Lee Ji Young, Ryu Daeun, Lim Sung Won, Ryu Kyung Ju, Choi Myung Eun, Yoon Sang Eun, Kim Kihyun, Park Chaehwa, Kim Seok Jin
Department of Health Sciences and Technology, Samsung Advanced Institute for Health Sciences and Technology, Sungkyunkwan University, Seoul, Korea.
Department of Medical Informatics, College of Medicine, The Catholic University of Korea, Seoul, Republic of Korea.
J Cancer. 2021 Mar 14;12(10):2825-2834. doi: 10.7150/jca.55553. eCollection 2021.
Exosomes have emerged as important mediators of tumor progression, and a prognostic role for serum exosomal miRNAs has been suggested in multiple myeloma (MM). Given the association of hypoxia with tumor aggressiveness, including cancer stem cell-like phenotypes, we explored exosomal miRNAs from MM cells under hypoxic conditions and analyzed their diverse roles both in promoting oncogenic activity and in predicting prognosis. The human MM cell line, RPMI 8226, was cultured under hypoxic conditions and their exosome production and exosomal miRNA profiles were compared with those of normoxic parental cells. The survival outcome of myeloma patients was compared using serum levels of exosomal miRNAs, and the effects of exosomal miRNAs on the target genes of MM cells and adjacent immune cells were analyzed. Increased expression of stem cell markers and exosome production were observed in hypoxic MM cells. Exosome miRNA analysis identified a higher expression of miR-1305 in exosomes isolated from hypoxic MM cells than in those of normoxic parental cells. The overall survival of patients with high exosomal miR-1305 was poorer than it was in patients with low exosomal miR-1305. In hypoxic MM cells, an increase of exosomal miR-1305 led to a decrease of cellular miR-1305 and increased expression of the miR-1305 target genes, and resulted in the promotion of oncogenic activity of MM. Exosomal miR-1305 was also transferred from MM cells to macrophages, and miR-1305-transferred macrophages showed tumor-promoting, M2-macrophage phenotypes. Exosome-mediated secretion of miR-1305 in MM cells promoted oncogenic activity of hypoxic MM cells and high serum levels of exosomal miR-1305.
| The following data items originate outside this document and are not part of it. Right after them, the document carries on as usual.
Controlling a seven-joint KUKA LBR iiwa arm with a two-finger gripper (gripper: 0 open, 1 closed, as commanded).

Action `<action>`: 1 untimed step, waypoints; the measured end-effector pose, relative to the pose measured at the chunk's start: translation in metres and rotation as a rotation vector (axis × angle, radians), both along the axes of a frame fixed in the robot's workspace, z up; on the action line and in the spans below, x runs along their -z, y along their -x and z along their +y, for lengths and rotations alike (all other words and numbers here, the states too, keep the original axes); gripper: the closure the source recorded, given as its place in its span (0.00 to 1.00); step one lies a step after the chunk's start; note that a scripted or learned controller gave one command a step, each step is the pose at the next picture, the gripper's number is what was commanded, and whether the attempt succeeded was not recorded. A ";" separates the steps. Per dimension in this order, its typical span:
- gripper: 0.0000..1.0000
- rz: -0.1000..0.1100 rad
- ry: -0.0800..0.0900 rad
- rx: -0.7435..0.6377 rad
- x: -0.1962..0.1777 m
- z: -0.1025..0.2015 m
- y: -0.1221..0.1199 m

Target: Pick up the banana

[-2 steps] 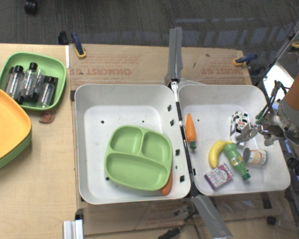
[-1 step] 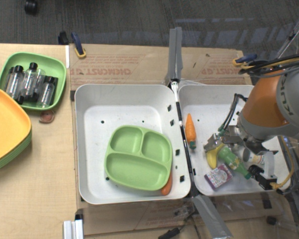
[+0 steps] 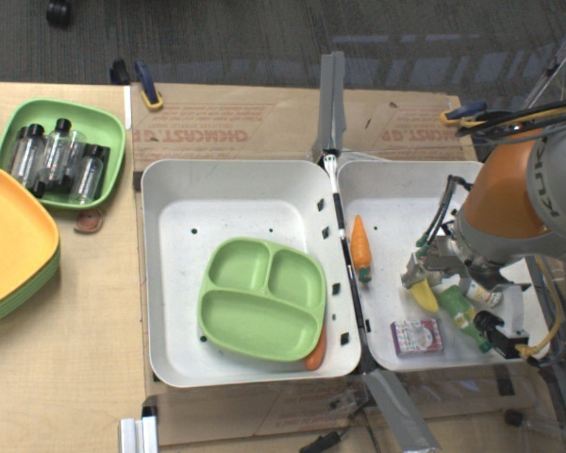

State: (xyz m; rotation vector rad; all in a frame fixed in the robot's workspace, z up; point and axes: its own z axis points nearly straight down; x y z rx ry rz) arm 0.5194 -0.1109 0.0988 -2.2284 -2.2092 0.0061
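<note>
The grey arm (image 3: 538,192) with its orange band reaches in from the right and bends down over the right bin (image 3: 387,196), its wrist low above the bin floor. The gripper (image 3: 424,276) sits at the arm's lower left end, pointing down and toward the bin's middle, right over the banana (image 3: 424,296). Whether its fingers are apart or together cannot be told from this angle, as the metal head and cables crowd the spot.

The banana, a short yellow piece, lies on the floor of the right bin, just below the gripper tip and touching or nearly touching it; nothing shows it lifted or clamped. Just right of the banana lies a green item (image 3: 456,302), partly under the arm's wrist. Below the banana, near the bin's front wall, rests a small pink packet (image 3: 416,336). Left of the banana, beside the divider between the bins, a carrot (image 3: 359,243) lies lengthwise.

Further left of the banana, in the left bin (image 3: 170,281), a green divided plate (image 3: 262,298) sits tilted, with an orange item (image 3: 315,355) peeking from under its lower right edge. Well left of the bins, a green tray (image 3: 108,130) holds small bottles (image 3: 57,159) beside stacked yellow plates (image 3: 14,243).
</note>
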 end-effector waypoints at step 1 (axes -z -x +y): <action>1.00 -0.002 0.002 0.033 -0.092 0.035 -0.033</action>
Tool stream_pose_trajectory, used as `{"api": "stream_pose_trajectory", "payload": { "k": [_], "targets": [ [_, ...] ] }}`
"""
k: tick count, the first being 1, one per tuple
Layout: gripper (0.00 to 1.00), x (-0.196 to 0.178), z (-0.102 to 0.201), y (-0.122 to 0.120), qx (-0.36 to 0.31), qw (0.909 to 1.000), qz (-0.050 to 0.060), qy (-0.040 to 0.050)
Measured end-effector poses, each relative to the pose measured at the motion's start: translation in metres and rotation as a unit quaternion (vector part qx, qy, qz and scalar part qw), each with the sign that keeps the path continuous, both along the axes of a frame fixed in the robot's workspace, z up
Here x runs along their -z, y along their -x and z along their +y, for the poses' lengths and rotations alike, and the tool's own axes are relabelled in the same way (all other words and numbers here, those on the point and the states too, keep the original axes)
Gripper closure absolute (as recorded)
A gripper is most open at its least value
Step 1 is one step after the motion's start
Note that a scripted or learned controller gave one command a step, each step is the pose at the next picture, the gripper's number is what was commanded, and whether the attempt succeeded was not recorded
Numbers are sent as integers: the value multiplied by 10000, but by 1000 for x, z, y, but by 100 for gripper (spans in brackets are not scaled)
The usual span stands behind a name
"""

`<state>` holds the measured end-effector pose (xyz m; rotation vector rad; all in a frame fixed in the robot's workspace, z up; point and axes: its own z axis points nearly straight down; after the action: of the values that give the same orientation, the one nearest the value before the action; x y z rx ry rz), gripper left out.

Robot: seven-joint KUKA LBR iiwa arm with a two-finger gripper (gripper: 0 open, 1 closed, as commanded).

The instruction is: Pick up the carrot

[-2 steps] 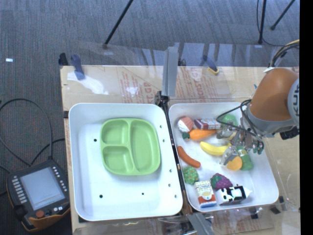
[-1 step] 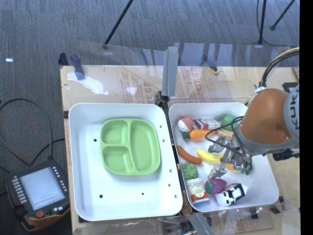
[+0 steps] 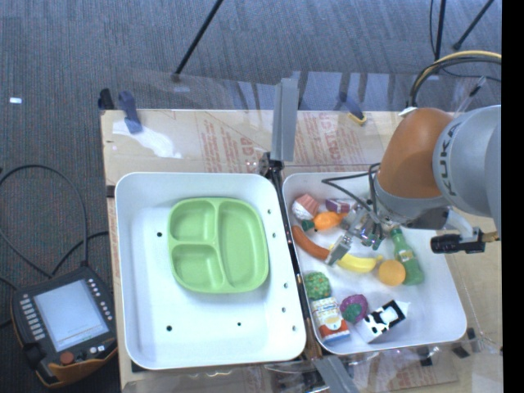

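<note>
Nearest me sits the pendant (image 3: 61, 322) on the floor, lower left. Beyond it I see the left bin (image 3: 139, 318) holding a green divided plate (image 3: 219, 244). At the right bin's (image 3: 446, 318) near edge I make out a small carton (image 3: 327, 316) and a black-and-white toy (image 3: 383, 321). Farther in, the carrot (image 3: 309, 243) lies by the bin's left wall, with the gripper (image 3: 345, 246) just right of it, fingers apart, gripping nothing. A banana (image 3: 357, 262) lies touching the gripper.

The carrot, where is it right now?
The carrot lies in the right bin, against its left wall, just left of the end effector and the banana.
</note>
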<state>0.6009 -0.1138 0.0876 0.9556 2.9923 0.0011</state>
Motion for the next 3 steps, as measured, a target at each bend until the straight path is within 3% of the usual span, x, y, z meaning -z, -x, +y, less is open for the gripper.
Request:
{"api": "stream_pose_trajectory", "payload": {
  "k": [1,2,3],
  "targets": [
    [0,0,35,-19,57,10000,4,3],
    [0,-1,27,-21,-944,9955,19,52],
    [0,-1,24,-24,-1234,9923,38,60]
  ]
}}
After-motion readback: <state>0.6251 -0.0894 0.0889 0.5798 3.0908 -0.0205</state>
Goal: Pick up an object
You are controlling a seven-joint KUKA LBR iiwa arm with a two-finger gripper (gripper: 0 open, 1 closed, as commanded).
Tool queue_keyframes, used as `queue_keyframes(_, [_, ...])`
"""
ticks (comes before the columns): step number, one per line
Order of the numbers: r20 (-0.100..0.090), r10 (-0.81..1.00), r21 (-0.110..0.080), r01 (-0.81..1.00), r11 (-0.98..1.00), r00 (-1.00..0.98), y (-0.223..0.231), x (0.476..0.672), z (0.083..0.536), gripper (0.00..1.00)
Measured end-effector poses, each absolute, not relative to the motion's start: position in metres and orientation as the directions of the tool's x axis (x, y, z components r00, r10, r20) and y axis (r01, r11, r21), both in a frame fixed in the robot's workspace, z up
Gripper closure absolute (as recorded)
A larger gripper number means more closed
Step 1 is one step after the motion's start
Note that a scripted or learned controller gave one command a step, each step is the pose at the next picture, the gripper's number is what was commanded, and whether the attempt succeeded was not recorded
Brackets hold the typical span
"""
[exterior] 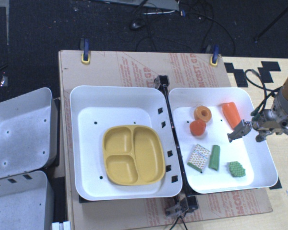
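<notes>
The right bin (pixel 209 94) holds several small objects. An orange carrot-like piece (pixel 231 114) lies at the back right, with a tan ring (pixel 202 113) and a red ball (pixel 198 128) to its left. Nearer the front are a white-and-green patterned block (pixel 199 157), a green stick (pixel 214 157) and a bumpy green piece (pixel 236 168). My gripper (pixel 249 133) hangs over the bin's right side, just in front of the carrot-like piece. It is open, with one dark finger (pixel 235 133) pointing left and nothing between the two.
The left bin (pixel 117 92) holds a yellow divided plate (pixel 133 154). A black divider (pixel 172 143) runs between the bins. Blue-and-yellow clamps (pixel 85 51) (pixel 214 55) grip the board's far edge. White trays (pixel 19 128) lie off to the left.
</notes>
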State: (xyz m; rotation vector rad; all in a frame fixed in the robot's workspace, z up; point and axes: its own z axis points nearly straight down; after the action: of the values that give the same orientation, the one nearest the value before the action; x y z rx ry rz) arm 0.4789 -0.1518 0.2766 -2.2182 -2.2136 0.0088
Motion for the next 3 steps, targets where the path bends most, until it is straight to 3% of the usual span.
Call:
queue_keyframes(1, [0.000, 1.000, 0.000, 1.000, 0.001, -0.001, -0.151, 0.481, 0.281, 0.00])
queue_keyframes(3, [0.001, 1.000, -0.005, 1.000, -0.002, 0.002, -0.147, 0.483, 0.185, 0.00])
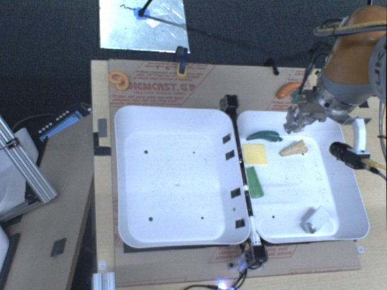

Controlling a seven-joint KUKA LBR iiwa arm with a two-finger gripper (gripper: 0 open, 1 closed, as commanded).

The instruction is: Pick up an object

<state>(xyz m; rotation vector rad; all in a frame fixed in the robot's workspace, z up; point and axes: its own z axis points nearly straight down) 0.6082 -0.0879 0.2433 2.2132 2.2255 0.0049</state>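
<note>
Camera view: the hand (294,124) hangs over the upper edge of the right bin (344,192); its opening cannot be told. Just below it lie a tan wedge (293,148), a green pepper (263,136), a yellow square (254,154), a green strip (254,182) and a grey block (311,220).

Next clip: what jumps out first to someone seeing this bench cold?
The grey and orange arm reaching in from the right, its gripper over the back of the right bin. That bin holds a yellow block, two green pieces and a tan piece just below the gripper.
</note>
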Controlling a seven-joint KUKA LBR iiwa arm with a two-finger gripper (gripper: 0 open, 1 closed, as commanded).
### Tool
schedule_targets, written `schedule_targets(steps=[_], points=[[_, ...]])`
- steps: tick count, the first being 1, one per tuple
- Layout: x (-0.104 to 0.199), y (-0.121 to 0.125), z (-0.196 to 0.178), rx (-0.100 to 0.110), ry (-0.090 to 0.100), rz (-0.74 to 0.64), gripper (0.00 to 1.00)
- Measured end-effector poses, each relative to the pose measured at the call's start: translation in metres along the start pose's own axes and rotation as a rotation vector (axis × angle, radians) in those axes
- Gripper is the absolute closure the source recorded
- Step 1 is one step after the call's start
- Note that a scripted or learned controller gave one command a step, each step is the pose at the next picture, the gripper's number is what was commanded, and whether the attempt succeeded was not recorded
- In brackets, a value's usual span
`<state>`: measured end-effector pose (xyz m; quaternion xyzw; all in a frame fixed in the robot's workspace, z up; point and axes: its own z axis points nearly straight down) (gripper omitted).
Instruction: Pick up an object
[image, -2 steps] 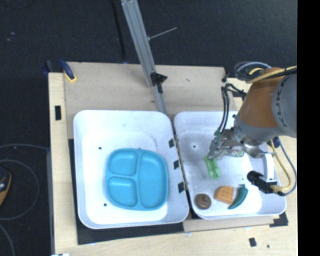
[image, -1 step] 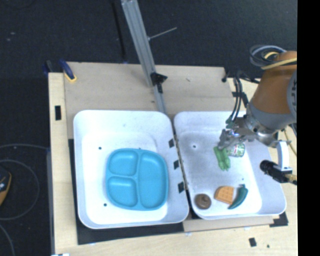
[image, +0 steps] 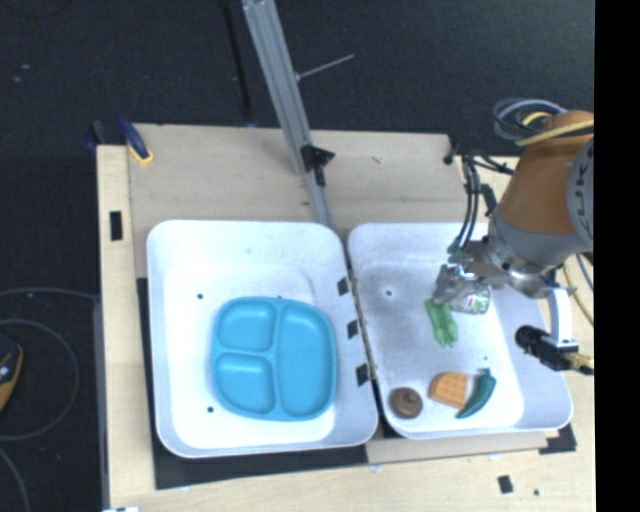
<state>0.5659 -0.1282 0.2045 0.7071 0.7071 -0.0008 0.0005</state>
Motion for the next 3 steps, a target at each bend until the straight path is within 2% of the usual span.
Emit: schedule_targets(steps=[1,2,3], points=[[0.054,0.013,-0.011,-0.003,0.003,-0.008,1.00],[0.107,0.009,-0.027,-0.004,0.003,-0.008,1.00],[0.161,0.004,-0.022,-0.001,0.004,-0.008,1.00]])
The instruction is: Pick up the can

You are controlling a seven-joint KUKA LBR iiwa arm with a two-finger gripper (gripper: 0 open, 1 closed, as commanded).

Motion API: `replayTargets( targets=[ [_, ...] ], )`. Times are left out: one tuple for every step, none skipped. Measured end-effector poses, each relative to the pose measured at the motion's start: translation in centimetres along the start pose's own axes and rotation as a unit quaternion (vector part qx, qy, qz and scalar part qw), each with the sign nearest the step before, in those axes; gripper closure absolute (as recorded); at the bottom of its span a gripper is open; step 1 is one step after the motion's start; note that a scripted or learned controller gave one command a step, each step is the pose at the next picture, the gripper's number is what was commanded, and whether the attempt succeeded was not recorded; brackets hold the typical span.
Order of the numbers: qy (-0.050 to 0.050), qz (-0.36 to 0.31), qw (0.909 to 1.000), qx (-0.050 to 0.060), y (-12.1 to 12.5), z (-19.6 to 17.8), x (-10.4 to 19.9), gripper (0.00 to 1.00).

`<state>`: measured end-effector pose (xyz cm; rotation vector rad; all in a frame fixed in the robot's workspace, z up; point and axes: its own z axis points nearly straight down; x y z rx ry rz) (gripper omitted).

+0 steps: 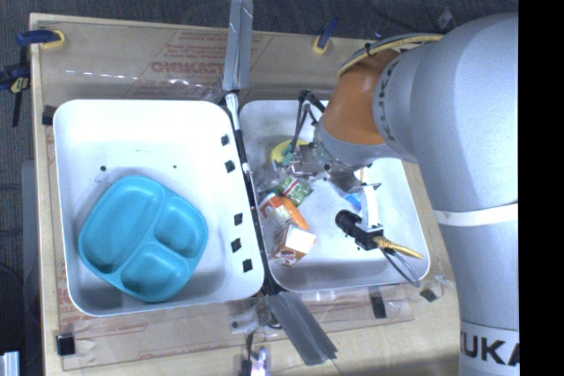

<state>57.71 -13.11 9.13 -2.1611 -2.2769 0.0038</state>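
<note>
Arm point(458, 101) reaches into the right bin point(330, 264). Gripper point(308, 167) sits low at the bin's upper left, over the clutter. Wrist body blocks the view, so whether the gripper is released, clenched or grasping cannot be told.

Can point(295, 188): taken to be the small green-and-white printed object just below the gripper. The identification is uncertain because much of it is hidden. It lies between a yellow item point(284, 151) above and an orange-and-white carton point(291, 229) below, apparently touching the carton. All three crowd against the wall shared with the left bin point(132, 128), which holds a blue divided plate point(141, 238).

Risks from here, as judgement:
- Wrong object lifted. The three items are packed close together, so a closing grip may catch the carton edge or the yellow item instead.
- Slip. A curved can wall lying on its side gives poor purchase, and an off-centre pinch could squirt it out sideways.
- Wall interference. The cluster is near the divider, leaving little room on that side.
- Neighbours dragged. A lift may tip the carton or pull it along.
- Empty grasp would go unnoticed here, since the contact area is occluded.
</note>
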Motion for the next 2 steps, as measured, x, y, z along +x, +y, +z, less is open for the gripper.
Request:
replayTargets(
  targets=[
    [0.000, -0.002, 1.0000, 0.001, 0.0, -1.0, 0.0, 1.00],
    [0.000, -0.042, 0.9991, -0.001, 1.8, -4.4, 3.0, 1.00]
  ],
)
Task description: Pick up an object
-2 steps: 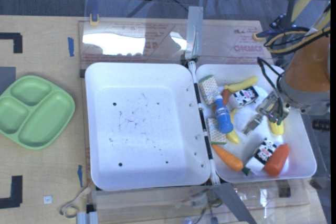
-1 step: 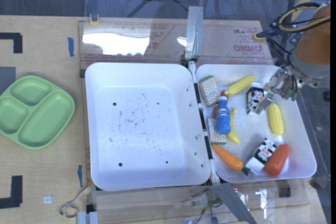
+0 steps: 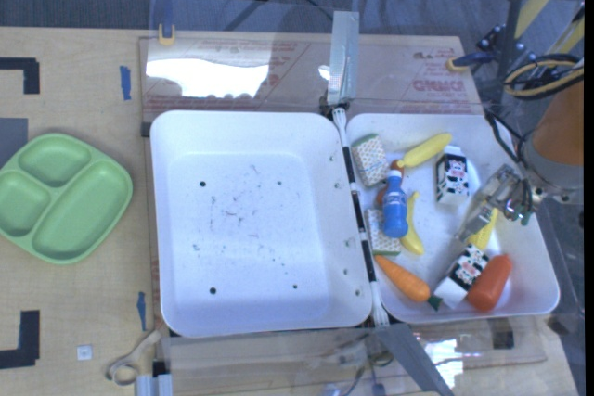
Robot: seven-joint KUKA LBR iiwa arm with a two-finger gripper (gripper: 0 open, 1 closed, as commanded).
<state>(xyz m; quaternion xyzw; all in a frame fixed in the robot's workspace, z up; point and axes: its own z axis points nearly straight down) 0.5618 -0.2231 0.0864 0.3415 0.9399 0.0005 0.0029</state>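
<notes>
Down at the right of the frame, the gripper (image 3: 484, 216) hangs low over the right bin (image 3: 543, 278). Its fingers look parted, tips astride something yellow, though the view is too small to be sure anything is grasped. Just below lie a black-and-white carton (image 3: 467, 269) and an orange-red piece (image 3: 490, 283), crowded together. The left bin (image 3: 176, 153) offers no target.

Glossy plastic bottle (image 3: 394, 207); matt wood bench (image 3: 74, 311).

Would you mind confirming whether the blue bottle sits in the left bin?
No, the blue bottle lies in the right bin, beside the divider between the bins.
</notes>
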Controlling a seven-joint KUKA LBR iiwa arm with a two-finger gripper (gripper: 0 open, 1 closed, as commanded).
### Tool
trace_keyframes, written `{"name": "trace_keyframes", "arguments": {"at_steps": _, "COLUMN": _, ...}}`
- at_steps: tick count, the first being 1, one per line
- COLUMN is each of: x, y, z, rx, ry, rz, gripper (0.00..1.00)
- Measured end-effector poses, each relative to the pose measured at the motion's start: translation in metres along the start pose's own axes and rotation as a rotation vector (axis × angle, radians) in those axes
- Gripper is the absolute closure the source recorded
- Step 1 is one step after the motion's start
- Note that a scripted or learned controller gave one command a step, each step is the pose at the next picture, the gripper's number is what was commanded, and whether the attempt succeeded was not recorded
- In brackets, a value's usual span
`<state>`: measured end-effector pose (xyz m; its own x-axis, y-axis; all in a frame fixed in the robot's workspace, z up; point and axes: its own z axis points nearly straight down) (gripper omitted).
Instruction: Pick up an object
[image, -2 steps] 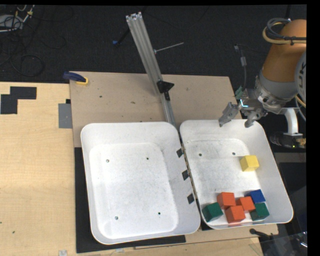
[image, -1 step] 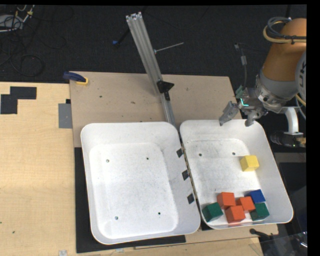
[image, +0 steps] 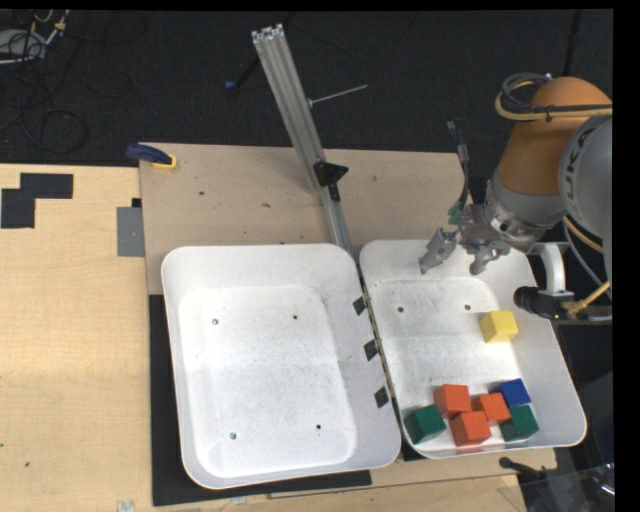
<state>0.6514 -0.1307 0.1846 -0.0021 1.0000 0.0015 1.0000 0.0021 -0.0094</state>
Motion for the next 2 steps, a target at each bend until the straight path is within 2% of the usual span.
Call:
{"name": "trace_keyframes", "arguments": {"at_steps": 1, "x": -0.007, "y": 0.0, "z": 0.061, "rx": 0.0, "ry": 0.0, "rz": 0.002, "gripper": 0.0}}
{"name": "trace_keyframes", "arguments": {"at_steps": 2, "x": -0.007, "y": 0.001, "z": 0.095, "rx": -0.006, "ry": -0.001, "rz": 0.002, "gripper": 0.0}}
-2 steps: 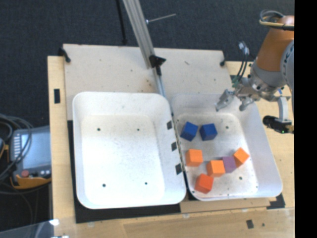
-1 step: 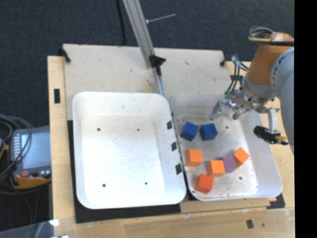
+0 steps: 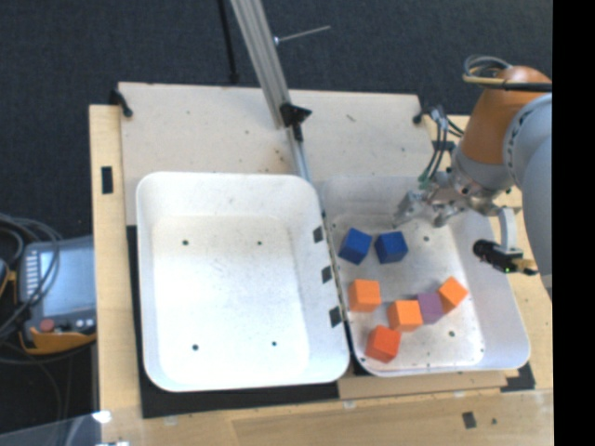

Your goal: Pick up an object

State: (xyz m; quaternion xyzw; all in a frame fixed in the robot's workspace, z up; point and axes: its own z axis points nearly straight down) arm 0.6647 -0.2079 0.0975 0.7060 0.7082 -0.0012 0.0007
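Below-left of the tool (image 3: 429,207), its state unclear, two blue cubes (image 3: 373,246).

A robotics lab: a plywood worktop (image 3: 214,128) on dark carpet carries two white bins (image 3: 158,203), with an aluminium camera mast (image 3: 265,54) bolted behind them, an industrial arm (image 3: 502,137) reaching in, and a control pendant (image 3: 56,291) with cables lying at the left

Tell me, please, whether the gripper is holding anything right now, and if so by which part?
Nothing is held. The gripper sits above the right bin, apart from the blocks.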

外泌体已成为肿瘤进展的重要介质,血清外泌体微小RNA(miRNA)在多发性骨髓瘤(MM)中具有预后作用。鉴于缺氧与肿瘤侵袭性(包括癌症干细胞样表型)相关,我们探索了缺氧条件下MM细胞的外泌体miRNA,并分析了它们在促进致癌活性和预测预后方面的多种作用。将人MM细胞系RPMI 8226在缺氧条件下培养,并将其外泌体产生情况和外泌体miRNA谱与常氧亲本细胞进行比较。使用血清中外泌体miRNA水平比较骨髓瘤患者的生存结果,并分析外泌体miRNA对MM细胞和邻近免疫细胞靶基因的影响。在缺氧的MM细胞中观察到干细胞标志物表达增加和外泌体产生增多。外泌体miRNA分析发现,从缺氧MM细胞中分离的外泌体中miR-1305的表达高于常氧亲本细胞。外泌体miR-1305水平高的患者总生存期比外泌体miR-1305水平低的患者差。在缺氧的MM细胞中,外泌体miR-1305的增加导致细胞内miR-1305减少,miR-1305靶基因表达增加,从而促进了MM的致癌活性。外泌体miR-1305也从MM细胞转移至巨噬细胞,而转染了miR-1305的巨噬细胞表现出促肿瘤的M2巨噬细胞表型。MM细胞中外泌体介导的miR-1305分泌促进了缺氧MM细胞的致癌活性以及血清中外泌体miR-1305的高水平表达。